● WHAT IS BEING ASKED
Please copy, exactly as they appear below, the lines from the one containing "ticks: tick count" through the one containing "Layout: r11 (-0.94".

● INFORMATION GIVEN
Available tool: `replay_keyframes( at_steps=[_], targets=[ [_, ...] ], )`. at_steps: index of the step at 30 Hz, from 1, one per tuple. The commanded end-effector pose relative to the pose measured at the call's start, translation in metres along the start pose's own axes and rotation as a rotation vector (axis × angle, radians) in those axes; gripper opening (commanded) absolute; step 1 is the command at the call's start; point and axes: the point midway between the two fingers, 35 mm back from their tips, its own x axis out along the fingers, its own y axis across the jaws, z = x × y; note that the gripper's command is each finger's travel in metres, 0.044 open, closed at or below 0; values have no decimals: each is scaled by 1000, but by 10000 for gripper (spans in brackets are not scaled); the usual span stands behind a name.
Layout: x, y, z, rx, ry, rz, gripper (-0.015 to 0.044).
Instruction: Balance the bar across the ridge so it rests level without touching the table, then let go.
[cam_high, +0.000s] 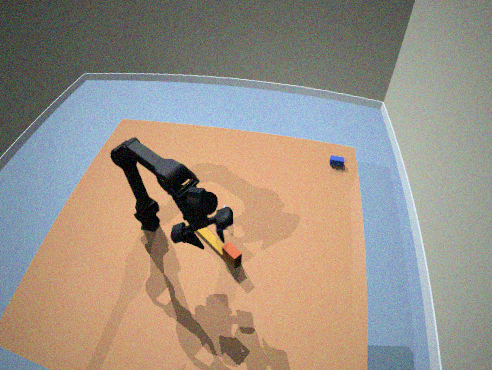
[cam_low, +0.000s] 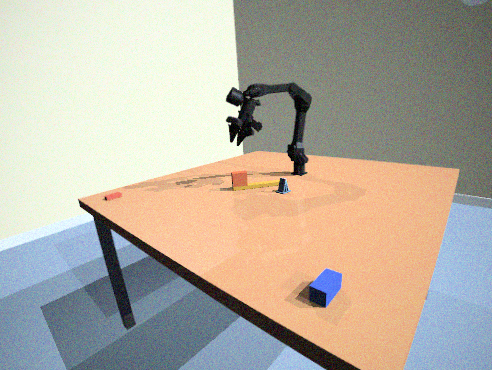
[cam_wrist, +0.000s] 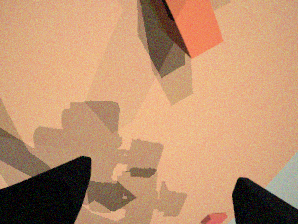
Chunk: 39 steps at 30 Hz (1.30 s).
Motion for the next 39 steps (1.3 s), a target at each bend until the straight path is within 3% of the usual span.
replay_keyframes(
  at_steps=[1, 19, 25, 39],
  targets=[
    [6, -4, 14, -90, -55, 41, 315],
    [23, -10, 102, -612, -394, 253, 315],
    [26, -9, 106, -632, -407, 261, 315],
    [103, 19, 130, -632, -406, 261, 315]
  ],
)
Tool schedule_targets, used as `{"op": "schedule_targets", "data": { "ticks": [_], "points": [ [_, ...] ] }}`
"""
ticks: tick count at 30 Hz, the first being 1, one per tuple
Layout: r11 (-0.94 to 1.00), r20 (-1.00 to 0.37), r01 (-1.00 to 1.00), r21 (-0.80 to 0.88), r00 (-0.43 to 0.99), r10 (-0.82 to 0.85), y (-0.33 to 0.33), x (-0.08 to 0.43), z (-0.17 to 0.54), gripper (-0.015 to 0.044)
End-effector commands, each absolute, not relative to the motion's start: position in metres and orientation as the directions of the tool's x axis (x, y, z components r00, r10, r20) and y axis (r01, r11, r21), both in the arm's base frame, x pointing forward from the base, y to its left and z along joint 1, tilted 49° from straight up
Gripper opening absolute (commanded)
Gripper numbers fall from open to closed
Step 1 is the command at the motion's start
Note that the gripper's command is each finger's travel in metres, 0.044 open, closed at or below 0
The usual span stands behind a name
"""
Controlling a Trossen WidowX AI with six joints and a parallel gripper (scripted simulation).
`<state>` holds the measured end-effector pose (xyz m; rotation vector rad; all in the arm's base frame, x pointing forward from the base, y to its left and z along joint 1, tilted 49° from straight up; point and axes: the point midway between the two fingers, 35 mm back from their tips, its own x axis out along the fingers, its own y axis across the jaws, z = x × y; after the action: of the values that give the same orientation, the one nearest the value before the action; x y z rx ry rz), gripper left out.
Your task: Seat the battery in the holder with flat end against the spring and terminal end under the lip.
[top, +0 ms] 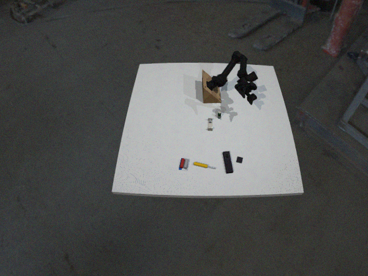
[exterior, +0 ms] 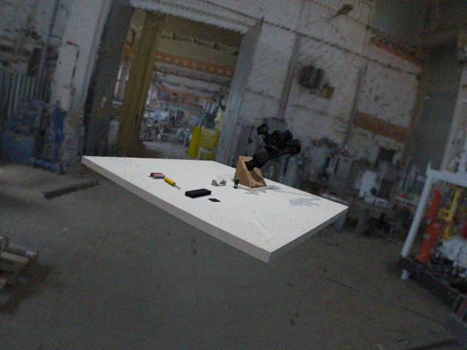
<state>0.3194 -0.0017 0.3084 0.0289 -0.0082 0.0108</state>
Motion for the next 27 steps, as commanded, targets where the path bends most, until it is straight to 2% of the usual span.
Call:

● PROBLEM SOLUTION
ticks: tick count at 30 Hz, the first being 1, one per tuple
Layout: r11 (-0.94 to 1.00), r20 (-1.00 to 0.37), r01 (-1.00 to 1.00), r21 (-0.80 to 0.88), r00 (-0.43 to 0.99), r10 (-0.82 to 0.85), y (-0.33 to 0.33), x (-0.08 to 0.43), z (-0.17 to 0.54), gripper (-0.015 to 0.044)

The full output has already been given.